Work item: Give the listing again word for word. Leave every image out.

Data extract:
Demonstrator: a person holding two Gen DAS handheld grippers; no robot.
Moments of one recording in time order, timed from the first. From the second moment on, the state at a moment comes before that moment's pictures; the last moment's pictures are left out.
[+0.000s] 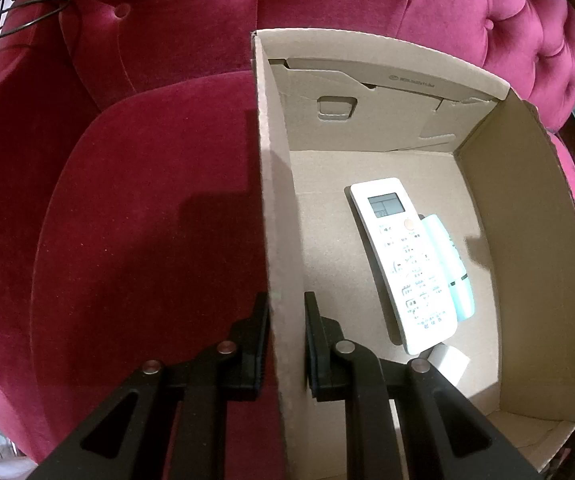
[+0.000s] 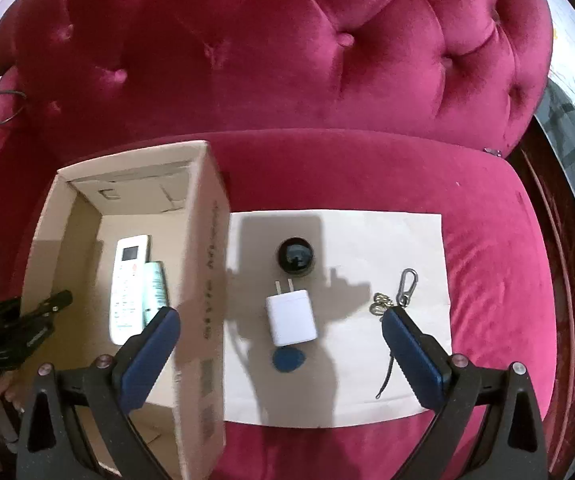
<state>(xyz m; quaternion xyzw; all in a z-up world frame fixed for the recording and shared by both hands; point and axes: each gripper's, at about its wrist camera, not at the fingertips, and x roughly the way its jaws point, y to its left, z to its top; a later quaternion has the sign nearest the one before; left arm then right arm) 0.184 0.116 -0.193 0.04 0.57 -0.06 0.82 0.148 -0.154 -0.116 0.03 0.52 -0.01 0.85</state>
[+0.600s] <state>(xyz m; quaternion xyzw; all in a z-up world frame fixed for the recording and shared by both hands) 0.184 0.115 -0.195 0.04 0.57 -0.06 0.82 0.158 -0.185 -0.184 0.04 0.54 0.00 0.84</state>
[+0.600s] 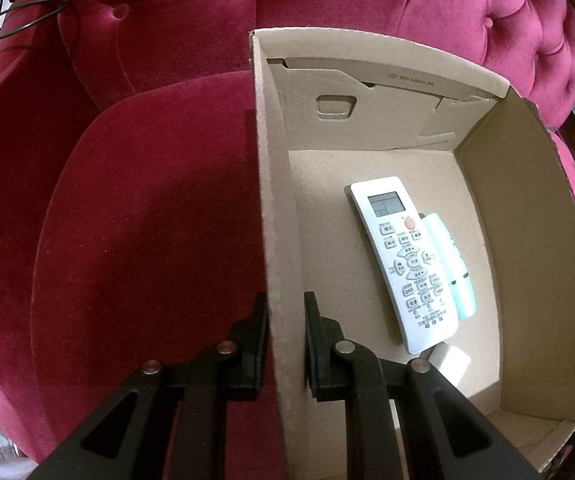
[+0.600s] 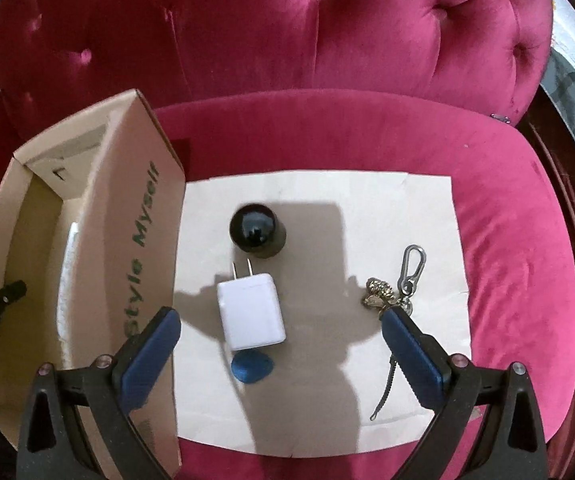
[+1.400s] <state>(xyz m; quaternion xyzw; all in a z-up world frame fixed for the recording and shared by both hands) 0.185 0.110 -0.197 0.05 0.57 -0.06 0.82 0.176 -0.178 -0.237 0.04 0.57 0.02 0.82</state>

Output:
Demonstrator: a person holding two Gen DAS handheld grippers; no robot.
Moments of one recording in time order, timed from the first. From the second moment on, the state at a moment comes before that moment's pictures; the last moment's pictures are left out.
[+0.000s] 
[+0.000s] 
<state>(xyz m; quaternion xyzw; all in a z-up world frame fixed for the recording and shared by both hands; point and axes: each gripper's, at about its wrist camera, not at the fingertips, and x roughly the way its jaws point, y to its left, z to its top; a later quaternion has the sign nearest the one before; left arm then right arm) 0.184 0.116 -0.193 0.04 0.57 -0.06 0.82 0.148 -0.154 -0.116 0.03 0.52 -0.01 0.85</state>
[+0.600s] <state>(xyz m; quaternion xyzw; all in a z-up world frame fixed for the recording and shared by both hands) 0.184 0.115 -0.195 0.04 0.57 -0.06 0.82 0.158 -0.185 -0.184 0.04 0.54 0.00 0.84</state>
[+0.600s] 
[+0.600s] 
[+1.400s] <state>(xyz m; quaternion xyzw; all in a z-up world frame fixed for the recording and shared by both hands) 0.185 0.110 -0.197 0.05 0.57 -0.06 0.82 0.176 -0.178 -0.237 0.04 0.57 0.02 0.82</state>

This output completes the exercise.